“Then Peter said to Jesus, ‘Rabbi, it is good for us to be here…’” (Mk. 9:5).
Peter was speaking the truth: it was good for the disciples to be with Jesus, to see the glory of the Lord. But Peter liked the place so much that he proposed setting up camp, putting up tents to accommodate not only Jesus, but also Moses and Elijah, who have now appeared. Peter focuses on the place, on the “here” of the mountain: “Rabbi, it is good for us to be here…” (Mk. 9:5), as he says. Peter’s getting concrete, putting down roots, extending the momentary “here” of a particular time and place into something more substantial and permanent.
The trouble is, the “here” of “It is good for us to be here” (Mk. 9:5) can’t bear the weight of continuation. The “here” of the Transfiguration is a transitional moment, one that moves forward quickly without lingering too long. Before they know it, the moment has passed, and Moses and Elijah are gone. Jesus orders them to tell no one what they’ve seen until after he’s risen from the dead. In the meantime, Jesus and the disciples move on to the next place without any further ado.
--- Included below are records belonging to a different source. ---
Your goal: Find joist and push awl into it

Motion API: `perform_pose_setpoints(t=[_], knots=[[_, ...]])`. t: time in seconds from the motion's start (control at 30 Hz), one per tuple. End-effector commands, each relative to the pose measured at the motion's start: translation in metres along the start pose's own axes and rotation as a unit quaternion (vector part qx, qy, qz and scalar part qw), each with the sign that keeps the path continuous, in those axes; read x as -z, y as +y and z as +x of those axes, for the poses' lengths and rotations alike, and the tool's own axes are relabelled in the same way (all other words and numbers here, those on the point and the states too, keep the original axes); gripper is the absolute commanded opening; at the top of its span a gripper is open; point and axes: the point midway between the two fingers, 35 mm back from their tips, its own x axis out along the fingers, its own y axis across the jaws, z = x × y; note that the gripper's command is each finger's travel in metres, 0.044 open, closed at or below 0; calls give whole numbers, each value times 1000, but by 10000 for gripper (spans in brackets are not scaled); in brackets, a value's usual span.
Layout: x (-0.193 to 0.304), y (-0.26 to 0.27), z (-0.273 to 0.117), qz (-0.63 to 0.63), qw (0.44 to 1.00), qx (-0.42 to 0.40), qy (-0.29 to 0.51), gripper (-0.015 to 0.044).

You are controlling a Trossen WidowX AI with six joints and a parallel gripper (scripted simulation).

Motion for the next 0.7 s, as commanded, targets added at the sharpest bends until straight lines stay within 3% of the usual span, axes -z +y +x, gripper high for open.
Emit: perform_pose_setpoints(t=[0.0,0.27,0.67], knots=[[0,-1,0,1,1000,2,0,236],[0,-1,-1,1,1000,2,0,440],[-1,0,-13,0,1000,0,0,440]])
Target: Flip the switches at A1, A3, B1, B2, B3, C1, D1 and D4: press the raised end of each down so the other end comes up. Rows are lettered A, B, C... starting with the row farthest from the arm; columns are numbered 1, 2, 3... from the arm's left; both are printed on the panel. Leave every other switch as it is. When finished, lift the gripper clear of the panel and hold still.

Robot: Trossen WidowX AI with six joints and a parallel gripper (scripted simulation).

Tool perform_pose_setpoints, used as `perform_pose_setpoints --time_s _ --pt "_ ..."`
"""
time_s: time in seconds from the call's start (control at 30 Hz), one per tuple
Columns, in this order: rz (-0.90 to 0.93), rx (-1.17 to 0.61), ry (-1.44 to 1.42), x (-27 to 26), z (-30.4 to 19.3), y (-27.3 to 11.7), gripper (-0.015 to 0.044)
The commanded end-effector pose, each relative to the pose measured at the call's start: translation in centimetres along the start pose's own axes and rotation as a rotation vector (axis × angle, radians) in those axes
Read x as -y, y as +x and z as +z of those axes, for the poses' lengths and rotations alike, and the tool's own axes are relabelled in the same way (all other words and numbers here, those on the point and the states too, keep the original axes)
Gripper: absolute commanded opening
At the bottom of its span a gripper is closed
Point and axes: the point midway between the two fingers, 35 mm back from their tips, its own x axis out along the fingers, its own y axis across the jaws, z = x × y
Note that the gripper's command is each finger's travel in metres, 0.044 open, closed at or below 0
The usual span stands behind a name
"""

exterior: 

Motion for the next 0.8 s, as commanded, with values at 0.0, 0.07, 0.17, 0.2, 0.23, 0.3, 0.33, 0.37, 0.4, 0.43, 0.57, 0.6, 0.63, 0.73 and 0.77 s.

The “moving on” quality of the Transfiguration experience shouldn’t surprise us, though apparently it did surprise Peter. Poor guy, in the Gospel he can hardly get anything right. If you can put your foot wrong, Peter will do it; no sooner does he get it right than he flubs it again. Peter’s someone I can identify with: maybe you can too? In our Gospel today, he misses the point that Jesus and the disciples are on the move, and not ready to make camp.
Again, it shouldn’t have been surprising. Think for a moment about Moses and Elijah, the figures who appear alongside Jesus. They offer us clues as to the meaning. Let’s start with Moses, who led the greatest exodus of all time. He led the People of God from one place to another, for forty years of wandering in the wilderness. Moses was a transitional figure if there ever was one, led on by God from place to place. Moses saw the promised land from a distance but he never entered it. The Letter to the Hebrews counts Moses among those who were “strangers and foreigners on the earth” (Heb. 11:13). Moses was a pilgrim, a journeyman, as he led the pilgrim People of God. He was never “here” for very long at all.
The prophet Elijah also appeared with Moses, on the mountain of Transfiguration. As we heard in the Second Book of the Kings, when Elijah had come to the end of his course, he took his successor Elisha with him and set out to the East, beyond the valley of the Jordan: back into the wilderness from which Moses had emerged, in fact. There he parted from Elisha, and was taken up in a chariot of fire, and ascended into heaven. For his part, Elijah could not be contained by any “here” in space and time, but was set on a road that led out of this world and into the kingdom of God.
The transfiguration is a transitional moment for Jesus. He has his eye on Jerusalem, and the great transition that lies at the end of his life. He’s just foretold, for the first time, his death and resurrection: the first of three times. The scene was visibly shifting for Jesus. It was good for him to be there on the mountain, but not good for him to put down stakes. He needs to be on the road, heading for the place and time set by God.
Remember what the angel says to the women at the tomb, when they come early on the day of resurrection. “He has been raised; he is not here” (Mk. 16:6). That’s right, not “here.” Then the angel says, “But go, tell his disciples and Peter that he is going ahead of you to Galilee; there you will see him, just as he told you” (Mk. 16:7). The disciples are to move on, to go to Galilee. It’s as open-ended as that.
That’s not a bad way to describe the Christian life: a movement from where we are to where we need to be. We need to abide in Jesus, as it says in John’s Gospel, but not become root bound. “Here we have no continuing city” (Heb. 13:14), it says elsewhere in Hebrews, which means our discipleship is open-ended. We don’t want to get stuck, to come to the end of the dead-end road. We want to head to Galilee.
As Christians, we’re in transition, seeking to share in Jesus’ death and resurrection, which is inherently transitional, leading from death to life. Our confirmands this morning are joining in this great transition, as they move from where they are to where they need to be as disciples. It is good for us to be “here” this morning, to see the glory of the Lord, but also for us to move forward in mission and ministry. It’s a transitional moment in the lives of our confirmands, and in the life of this congregation. The question for us is: do we dare imagine the good things that still lie ahead?